他要往前去,被張吉攔著,張吉上前迅速點了太後穴道,隨之吩咐身後侍女:“還不趕緊將太後手中繡剪拿走,扶回床上!”
侍女一通手忙腳亂,施玉瑩這才趕到,剛巧看到的是太後神色失常揮舞繡剪的一幕,瞬時害怕地往禦景煊身後躲,禦景煊正煩躁欲怒,忽而發覺身後有人,掃了一眼過去,看到她的模樣更是嫌惡,隻是此時也不想多管她。
不多時,侍衛傳報:“欽天監高大人求見。”
禦景煊忙讓請人入來,高旭昌要對皇帝行禮,禦景煊卻隻是讓他趕緊先看看太後的情況。
其餘不相乾的人全都退出了殿外,唯有皇帝,高旭昌以及兩名太醫在內。
不久,高旭昌從內出來,與禦景煊站在殿中。
“物亂之象,若是皇上信得過臣,此方暫可一試。
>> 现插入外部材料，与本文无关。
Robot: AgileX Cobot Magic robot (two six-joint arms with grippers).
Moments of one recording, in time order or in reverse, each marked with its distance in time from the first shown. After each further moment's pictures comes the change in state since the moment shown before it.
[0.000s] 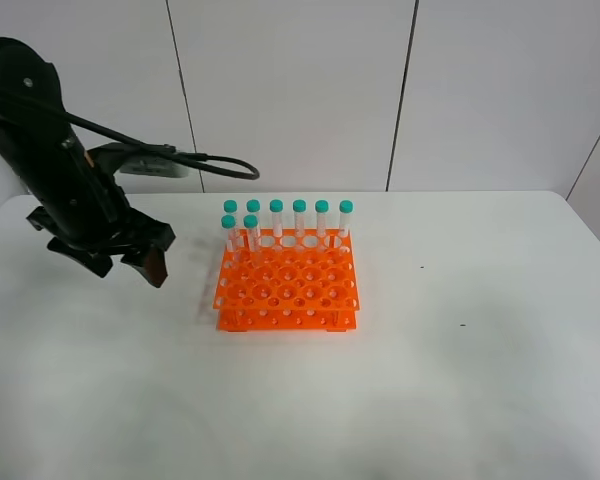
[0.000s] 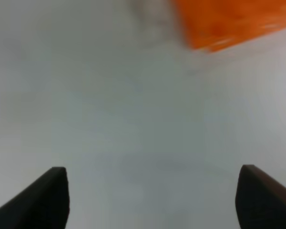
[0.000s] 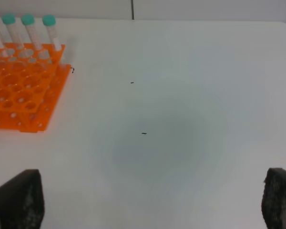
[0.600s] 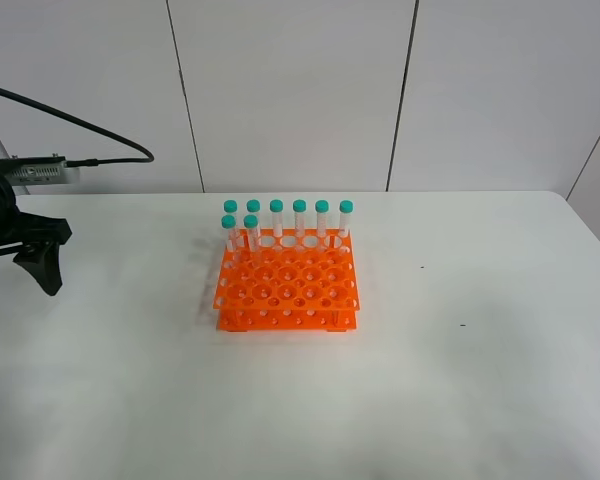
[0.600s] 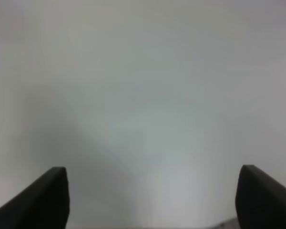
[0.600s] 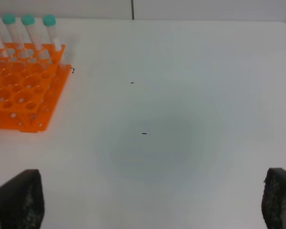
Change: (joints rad) left arm 0.309 0.000 0.000 0.062 0.192 0.000; right arm 0.000 0.000 0.000 0.000 0.000 0.000
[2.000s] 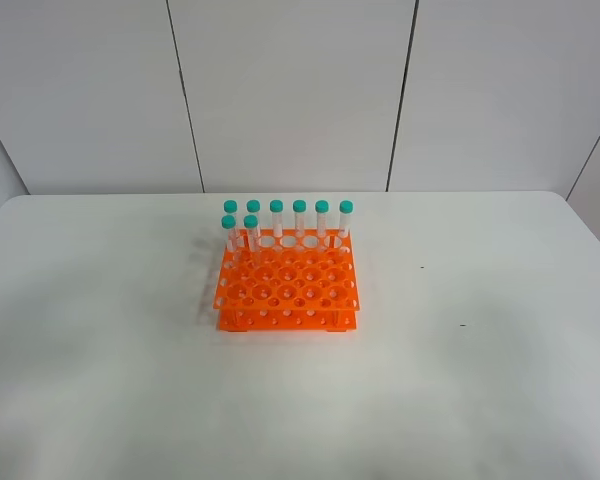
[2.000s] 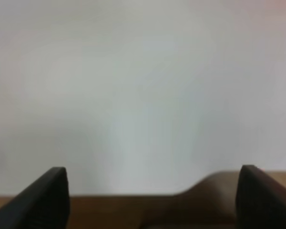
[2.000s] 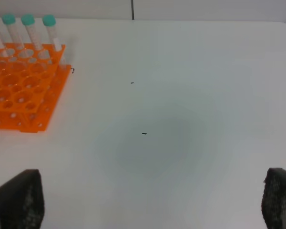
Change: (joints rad) left arm 0.001 -1.321 0.712 -0.088 -0.112 0.000; right arm 0.000 0.000 0.000 0.000 0.000 0.000
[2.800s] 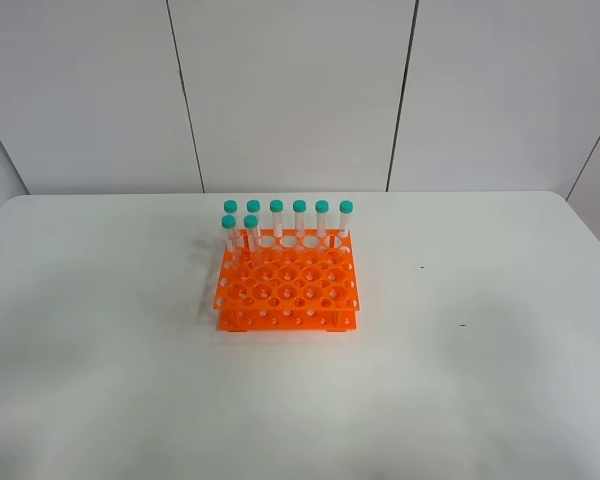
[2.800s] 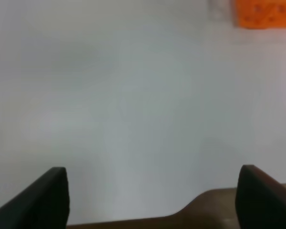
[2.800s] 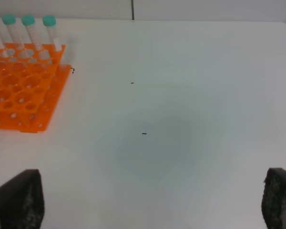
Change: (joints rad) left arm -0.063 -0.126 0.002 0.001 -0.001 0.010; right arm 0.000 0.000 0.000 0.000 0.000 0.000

”
禦景煊不用過目,直接命身後太醫接了,“眼下情急,朕自然信得過高公。”
太醫手上接過藥方,粗看有雄黃,蒜子,菖蒲……基本藥材並無相克之處,也不敢多問,便讓醫官即刻下去抓藥熬製去了。
施玉瑩在旁聽了個大概,心中有些發虛,不禁想,怎的不是太醫開藥,而是高旭昌給的藥方?
莫不是真如她隨口所言,太後此病非尋常醫者可醫,乃是……中了邪?
暈過去的太後躺於床中,藥已經在煎著,情況暫時穩下,姚君君方才趕到,也不敢打擾,便候在太後寢殿外等著。
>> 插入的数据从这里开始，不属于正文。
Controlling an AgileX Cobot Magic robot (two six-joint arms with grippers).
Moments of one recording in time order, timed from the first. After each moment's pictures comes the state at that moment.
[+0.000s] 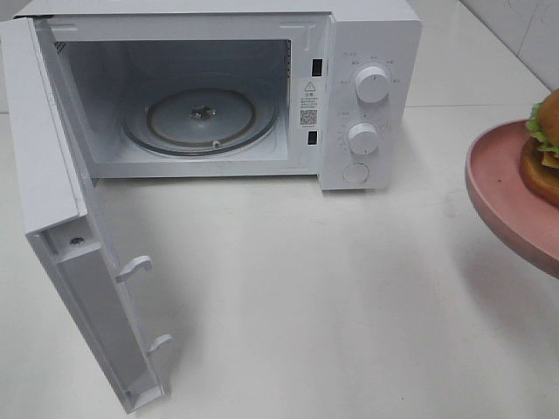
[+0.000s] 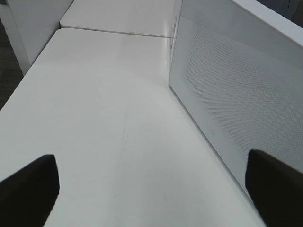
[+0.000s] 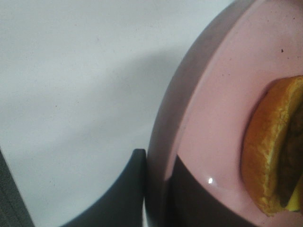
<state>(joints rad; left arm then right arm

禦景煊同高旭昌一同出來,看到她,想起她在病中:“夜已深,怎麼還不歇著,此處沒你的事。”
姚君君低首,輕柔道:“妾才得知太後貴體欠安,特過來探望,沒事了那便好。”
那樣一張臉,一副楚楚惹人憐惜的模樣,禦景煊軟了兩分語氣:“來人,送姚貴人回宮。”
姚君君再無多一句話,恭送皇帝離去,轉身時一陣眩暈,差點踉蹌摔倒。
身後的巧卉趕緊上前扶著,返回椒香殿的一路,巧卉回頭才發現施玉瑩領著宮女居然跟了過來。
沒有等來皇帝移駕至此,卻等到了這麼個主兒,入了殿內扶姚君君躺下,巧卉才出來行禮:“給玉妃娘娘請安。”
“起吧。”
施玉瑩眼眸掃過殿內,這是姚君君住在此處之後她第一次過來,行過之處儘收眼底,沒有過於華麗的擺設,也不見禦景煊賜予的那些珍寶,倒是一張琴擺得顯眼,琴邊還放著一支玉笛。
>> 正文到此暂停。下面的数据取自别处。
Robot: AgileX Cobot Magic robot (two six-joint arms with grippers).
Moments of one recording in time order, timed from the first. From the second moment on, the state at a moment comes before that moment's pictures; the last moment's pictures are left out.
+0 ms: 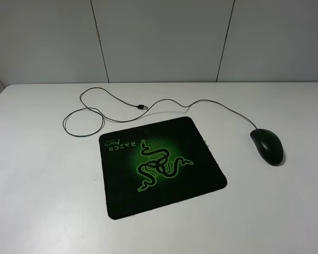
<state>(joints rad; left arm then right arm) 0.01 -0.01 -0.49 0.02 1.06 -0.02 0.04 -0.01 -0.49 -0.01 1.03 -0.02</state>
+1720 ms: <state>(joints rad) 0.01 -0.01 -0.49 0.02 1.06 -0.02 0.04 0.89 -0.89 0.03 1.08 -0.02</state>
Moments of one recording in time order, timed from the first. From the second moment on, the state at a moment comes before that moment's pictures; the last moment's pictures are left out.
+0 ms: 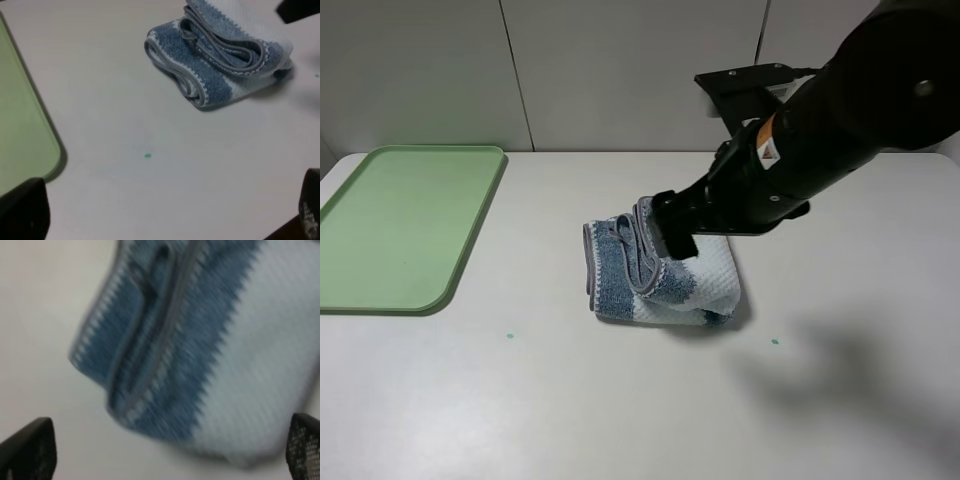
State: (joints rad) left arm -0.55 0.15 -0.50 0.03 0.86 -0.11; right arm 0.80 1.49 -0.95 -0.13 0.63 0.41
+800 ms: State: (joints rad) left arm -0.55 0.15 -0.50 0.03 0.86 -0.11; right arm 0.80 1.02 -0.87 -0.34 1.20 0.23
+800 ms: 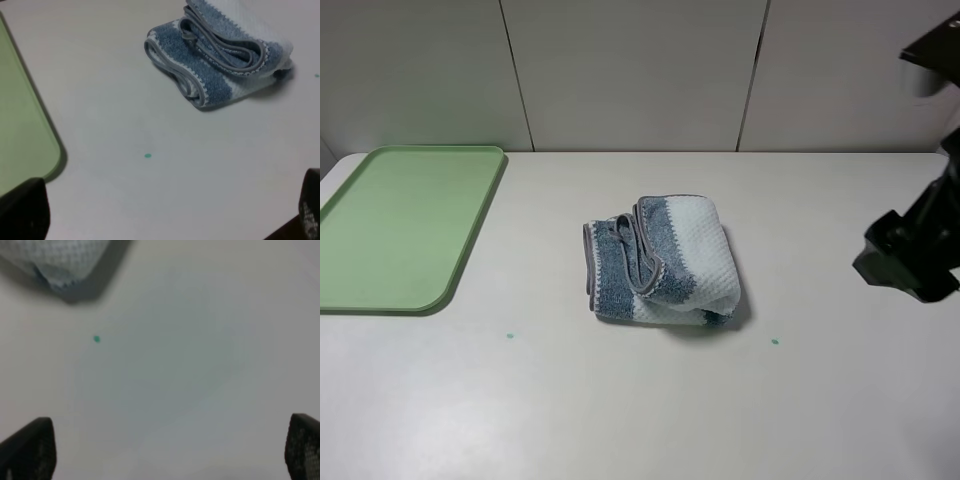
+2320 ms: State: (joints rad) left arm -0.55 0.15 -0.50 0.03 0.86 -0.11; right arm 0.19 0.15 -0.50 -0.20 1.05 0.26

知道施玉瑩在,姚君君要起身,施玉瑩忙道:“不必起來了,聽說姚貴人昨日受了驚嚇,本宮未能前來探望,方才看你在殿外臉色不好,有些擔心便隨著過來瞧瞧。”
她坐在榻邊輕握姚君君的手:“如今太後那邊如此,你也彆怪皇上顧不上這裡。”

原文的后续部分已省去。